Caramelised chilli pork belly
Serves: 4 | Preparation Time: 10mins | Cooking Time: 1 hour 50 minutes
1kg piece Tasman pork belly, rind on
½ cup chilli sauce
1 tbsp tomato paste
1 ½ cups water
3 tbsp oil
1 tbsp flaked salt
Steamed bok choy to serve
1 cup caster sugar
½ cup water
1 long red chilli, finely shredded
- Rub the pork rind with oil and place into a deep baking dish. Combine the chilli sauce, tomato paste and water and add to the baking dish. Sprinkle the salt over the rind. Roast pork belly in a preheated oven at 220°C for 20 minutes. Reduce oven temperature to 170°C for a further 1 hour and 20 minutes.

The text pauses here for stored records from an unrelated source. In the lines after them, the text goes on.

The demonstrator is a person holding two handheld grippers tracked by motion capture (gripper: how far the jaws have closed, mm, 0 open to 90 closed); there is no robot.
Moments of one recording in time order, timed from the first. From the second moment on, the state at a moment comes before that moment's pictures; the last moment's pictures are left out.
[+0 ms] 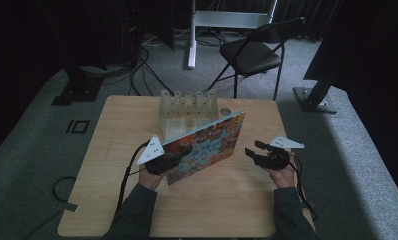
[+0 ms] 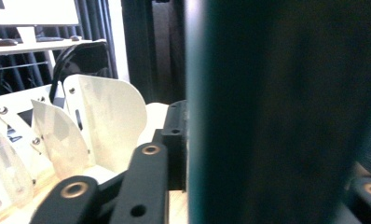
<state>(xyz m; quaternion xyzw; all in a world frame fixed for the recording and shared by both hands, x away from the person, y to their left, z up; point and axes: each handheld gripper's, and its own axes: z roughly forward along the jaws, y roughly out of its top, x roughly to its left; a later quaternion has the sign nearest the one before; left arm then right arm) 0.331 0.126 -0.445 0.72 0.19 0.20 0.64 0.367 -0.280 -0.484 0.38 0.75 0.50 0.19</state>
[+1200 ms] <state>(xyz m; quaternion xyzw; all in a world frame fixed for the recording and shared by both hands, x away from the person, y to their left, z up) 0.319 0.108 -0.466 0.70 0.24 0.23 0.64 0.368 -0.291 -0.503 0.41 0.75 0.48 0.19</state>
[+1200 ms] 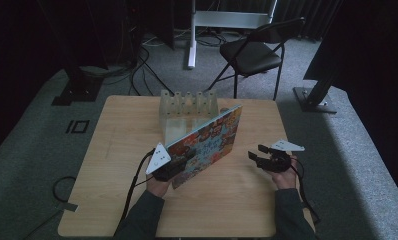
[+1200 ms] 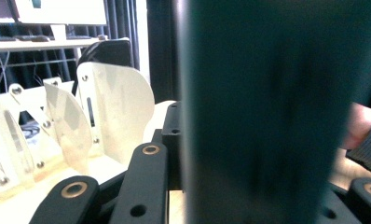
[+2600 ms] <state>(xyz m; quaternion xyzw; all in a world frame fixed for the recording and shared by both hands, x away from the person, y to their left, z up) 0.326 0.097 -0.492 0.71 0.24 0.18 0.64 0.382 -0.301 -0.546 0.47 0.78 0.36 0.19</state>
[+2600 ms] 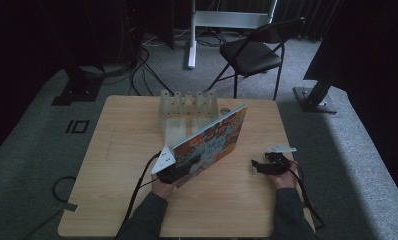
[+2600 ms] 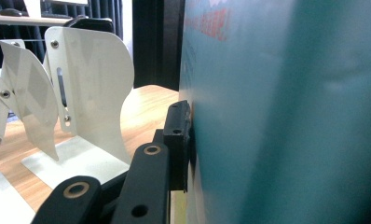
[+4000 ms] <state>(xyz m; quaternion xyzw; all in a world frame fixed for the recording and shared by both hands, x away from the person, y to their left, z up) 0.309 0.111 -0.482 0.72 0.25 0.20 0.62 0.385 -0.299 -0.550 0.46 0.79 0.35 0.20</state>
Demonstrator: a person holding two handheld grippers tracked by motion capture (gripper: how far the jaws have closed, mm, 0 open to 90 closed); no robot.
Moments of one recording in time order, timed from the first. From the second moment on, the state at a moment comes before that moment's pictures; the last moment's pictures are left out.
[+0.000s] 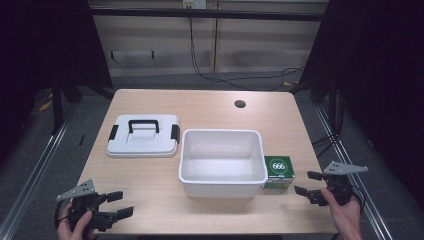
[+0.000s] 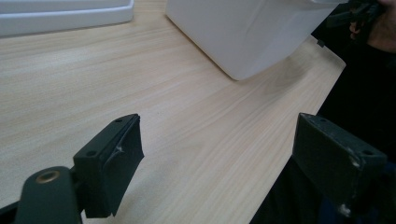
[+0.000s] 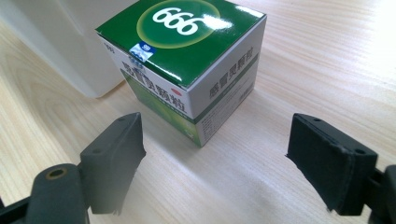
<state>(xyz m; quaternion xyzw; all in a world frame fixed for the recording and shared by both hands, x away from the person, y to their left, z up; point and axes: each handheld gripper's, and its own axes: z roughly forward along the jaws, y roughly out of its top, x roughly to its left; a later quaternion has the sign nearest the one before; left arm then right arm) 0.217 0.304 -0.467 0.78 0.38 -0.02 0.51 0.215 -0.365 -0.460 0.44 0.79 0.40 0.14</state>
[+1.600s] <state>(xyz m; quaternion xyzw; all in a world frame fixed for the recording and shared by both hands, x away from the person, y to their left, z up) 0.216 0.305 -0.468 0.77 0.38 -0.01 0.51 0.245 -0.332 -0.401 0.32 0.87 0.38 0.07</state>
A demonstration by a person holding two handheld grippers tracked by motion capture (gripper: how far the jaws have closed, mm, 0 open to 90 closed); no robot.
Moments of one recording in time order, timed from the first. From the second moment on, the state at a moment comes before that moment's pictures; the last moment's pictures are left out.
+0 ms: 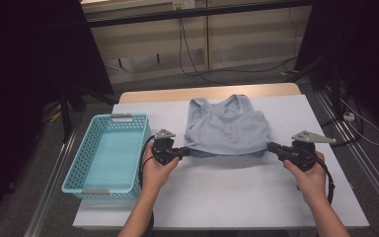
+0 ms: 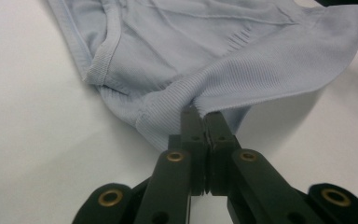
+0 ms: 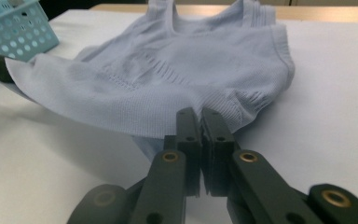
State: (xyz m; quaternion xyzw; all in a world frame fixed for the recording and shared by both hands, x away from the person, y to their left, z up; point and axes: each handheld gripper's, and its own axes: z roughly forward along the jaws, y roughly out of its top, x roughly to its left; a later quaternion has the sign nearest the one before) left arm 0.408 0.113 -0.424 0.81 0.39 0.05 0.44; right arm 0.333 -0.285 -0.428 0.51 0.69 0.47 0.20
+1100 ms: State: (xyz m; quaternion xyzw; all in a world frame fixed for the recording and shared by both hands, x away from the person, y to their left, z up) left arm 0.414 0.120 -0.430 0.80 0.41 0.05 0.44; right arm 0.328 -0.268 -0.448 0.50 0.74 0.40 0.20
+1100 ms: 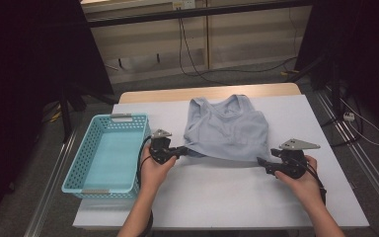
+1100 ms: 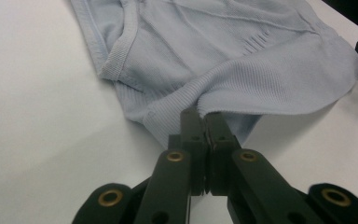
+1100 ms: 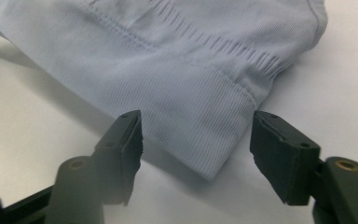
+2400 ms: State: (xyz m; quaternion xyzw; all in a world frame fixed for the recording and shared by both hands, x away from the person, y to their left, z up) left arm 0.412 0.118 -0.431 0.80 0.40 0.05 0.44; right arm 0.350 -0.266 -0.454 0.52 0.72 0.41 0.19
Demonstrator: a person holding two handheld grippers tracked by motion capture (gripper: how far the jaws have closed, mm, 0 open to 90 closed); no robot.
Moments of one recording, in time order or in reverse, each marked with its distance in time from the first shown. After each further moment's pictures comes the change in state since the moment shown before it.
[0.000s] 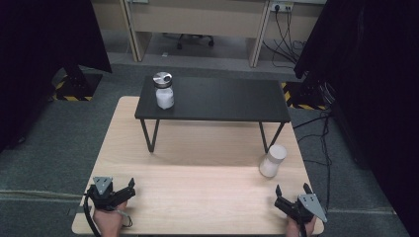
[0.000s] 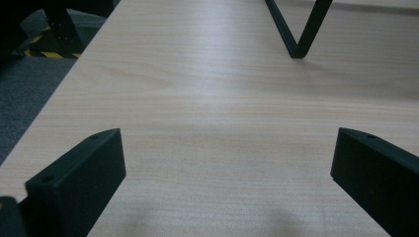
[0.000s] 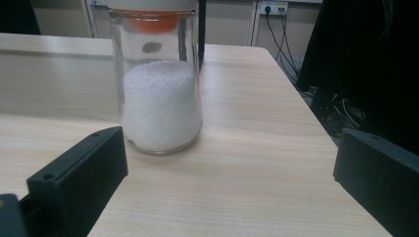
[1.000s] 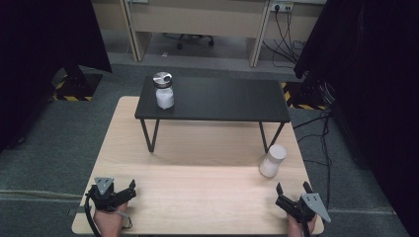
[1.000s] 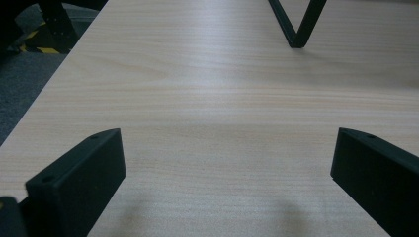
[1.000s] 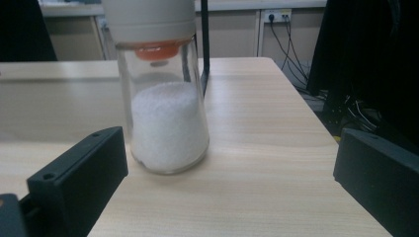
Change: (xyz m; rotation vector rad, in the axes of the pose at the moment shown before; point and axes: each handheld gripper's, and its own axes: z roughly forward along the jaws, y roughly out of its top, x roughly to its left) left arm 0.000 0.000 0.002 0.017 -0.005 0.012; right arm -0.008 -0.002 0.000 -0.050 0.033 0.084
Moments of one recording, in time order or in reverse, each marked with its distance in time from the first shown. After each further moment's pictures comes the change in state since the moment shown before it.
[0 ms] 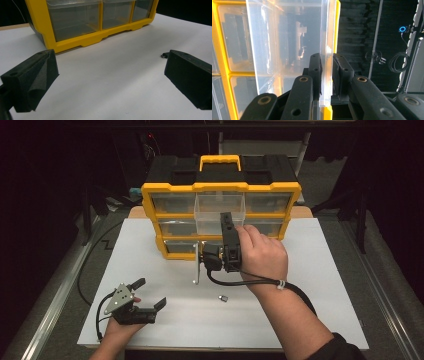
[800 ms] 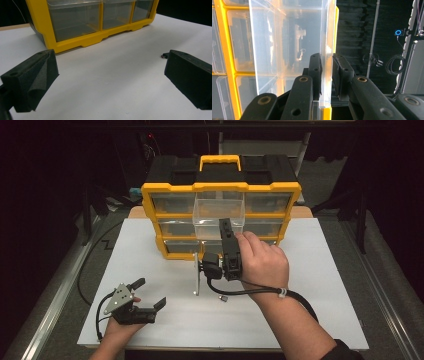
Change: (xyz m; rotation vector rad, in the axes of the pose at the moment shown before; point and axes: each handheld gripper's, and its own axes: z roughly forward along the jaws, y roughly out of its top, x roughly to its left) left arm 0.000 0.000 0.000 -0.002 0.003 0.000; right arm 0.004 0.000 -0.015 -0.026 -0.015 -0.008
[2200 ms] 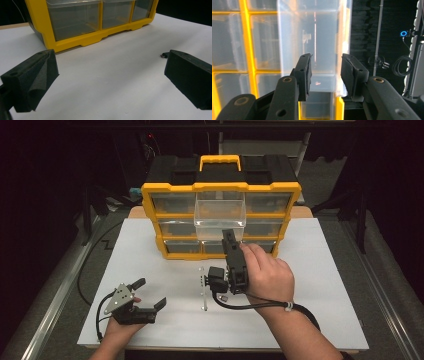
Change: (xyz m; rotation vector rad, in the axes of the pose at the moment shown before) left arm 0.000 0.000 0.001 0.003 -0.004 -0.007; right arm 0.020 -0.011 -0.021 -0.038 0.035 0.032
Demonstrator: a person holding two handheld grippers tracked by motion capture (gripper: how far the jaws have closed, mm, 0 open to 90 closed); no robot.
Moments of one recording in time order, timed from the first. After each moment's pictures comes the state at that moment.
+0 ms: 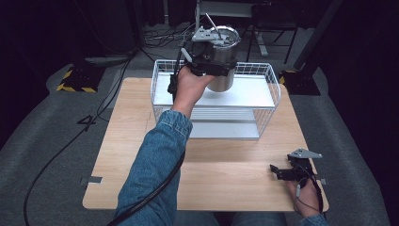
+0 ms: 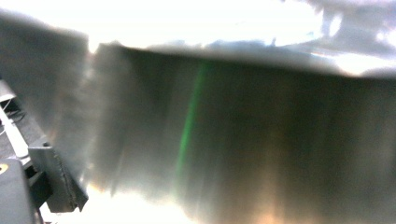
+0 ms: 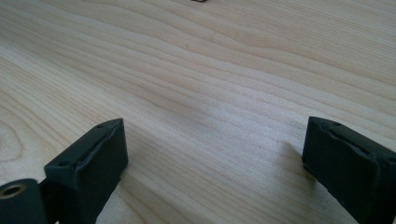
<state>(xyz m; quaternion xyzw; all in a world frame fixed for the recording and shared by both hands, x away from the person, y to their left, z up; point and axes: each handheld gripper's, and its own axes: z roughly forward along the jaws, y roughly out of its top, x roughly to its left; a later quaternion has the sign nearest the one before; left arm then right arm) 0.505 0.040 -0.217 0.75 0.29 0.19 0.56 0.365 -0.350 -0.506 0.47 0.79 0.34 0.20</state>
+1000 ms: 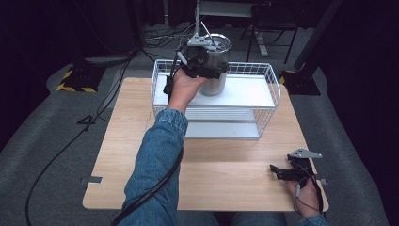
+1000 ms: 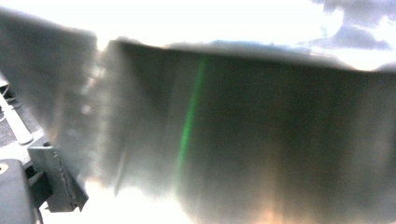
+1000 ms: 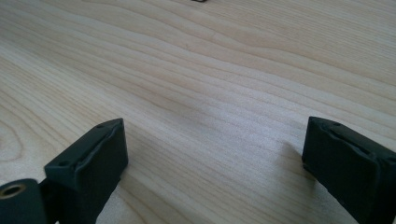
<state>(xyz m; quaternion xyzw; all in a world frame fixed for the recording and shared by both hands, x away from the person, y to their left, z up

- In a medium saucepan, combine the castor sugar, ½ cup of water and a finely sliced red chilli. Stir over a low heat until sugar has dissolved. Boil until sugar begins to caramelise (do not stir).
- Pour caramel onto a sheet of baking paper and allow to set. Use any extra toffee to make some spun sugar for garnish.
- Remove pork and slice into serving sized squares, top with a piece of caramel and spun toffee. Drizzle with chilli pan drippings and steamed bok choy.